● Problem description: Copy each line from the entries that the word "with" appears in.

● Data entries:
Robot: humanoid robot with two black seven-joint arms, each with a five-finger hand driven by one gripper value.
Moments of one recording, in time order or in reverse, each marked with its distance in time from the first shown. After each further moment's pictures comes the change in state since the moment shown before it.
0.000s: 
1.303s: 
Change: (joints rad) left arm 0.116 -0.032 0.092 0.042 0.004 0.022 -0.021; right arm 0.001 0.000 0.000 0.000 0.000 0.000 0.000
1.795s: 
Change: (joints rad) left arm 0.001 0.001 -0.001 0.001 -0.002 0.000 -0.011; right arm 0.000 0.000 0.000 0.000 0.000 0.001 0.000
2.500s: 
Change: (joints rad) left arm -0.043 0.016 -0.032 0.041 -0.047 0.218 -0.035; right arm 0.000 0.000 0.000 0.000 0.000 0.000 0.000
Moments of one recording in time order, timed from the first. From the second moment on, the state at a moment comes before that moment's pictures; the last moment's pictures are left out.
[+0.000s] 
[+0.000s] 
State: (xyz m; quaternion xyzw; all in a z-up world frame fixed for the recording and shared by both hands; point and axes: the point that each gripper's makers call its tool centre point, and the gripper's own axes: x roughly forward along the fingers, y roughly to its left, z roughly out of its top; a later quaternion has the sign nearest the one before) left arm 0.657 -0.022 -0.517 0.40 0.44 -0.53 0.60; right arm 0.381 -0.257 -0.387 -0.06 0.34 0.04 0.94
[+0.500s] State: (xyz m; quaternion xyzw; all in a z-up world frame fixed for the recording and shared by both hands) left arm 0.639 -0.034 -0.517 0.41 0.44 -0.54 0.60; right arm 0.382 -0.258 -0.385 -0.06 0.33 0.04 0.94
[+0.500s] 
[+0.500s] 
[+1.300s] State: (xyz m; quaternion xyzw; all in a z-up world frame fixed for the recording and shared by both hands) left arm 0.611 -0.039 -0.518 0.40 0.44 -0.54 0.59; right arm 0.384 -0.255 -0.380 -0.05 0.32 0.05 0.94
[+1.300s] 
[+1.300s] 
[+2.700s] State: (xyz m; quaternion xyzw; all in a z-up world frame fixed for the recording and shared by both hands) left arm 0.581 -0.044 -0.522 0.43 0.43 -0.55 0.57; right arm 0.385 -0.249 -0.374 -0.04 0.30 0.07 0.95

● Output for this exercise:
Robot: humanoid robot with two black seven-joint arms, each with a five-finger hand driven by one gripper value.
Moments of one recording, in time order or in reverse, each marked with its distance in time from the first shown. After each further moment's pictures comes the change in state since the moment shown before it.

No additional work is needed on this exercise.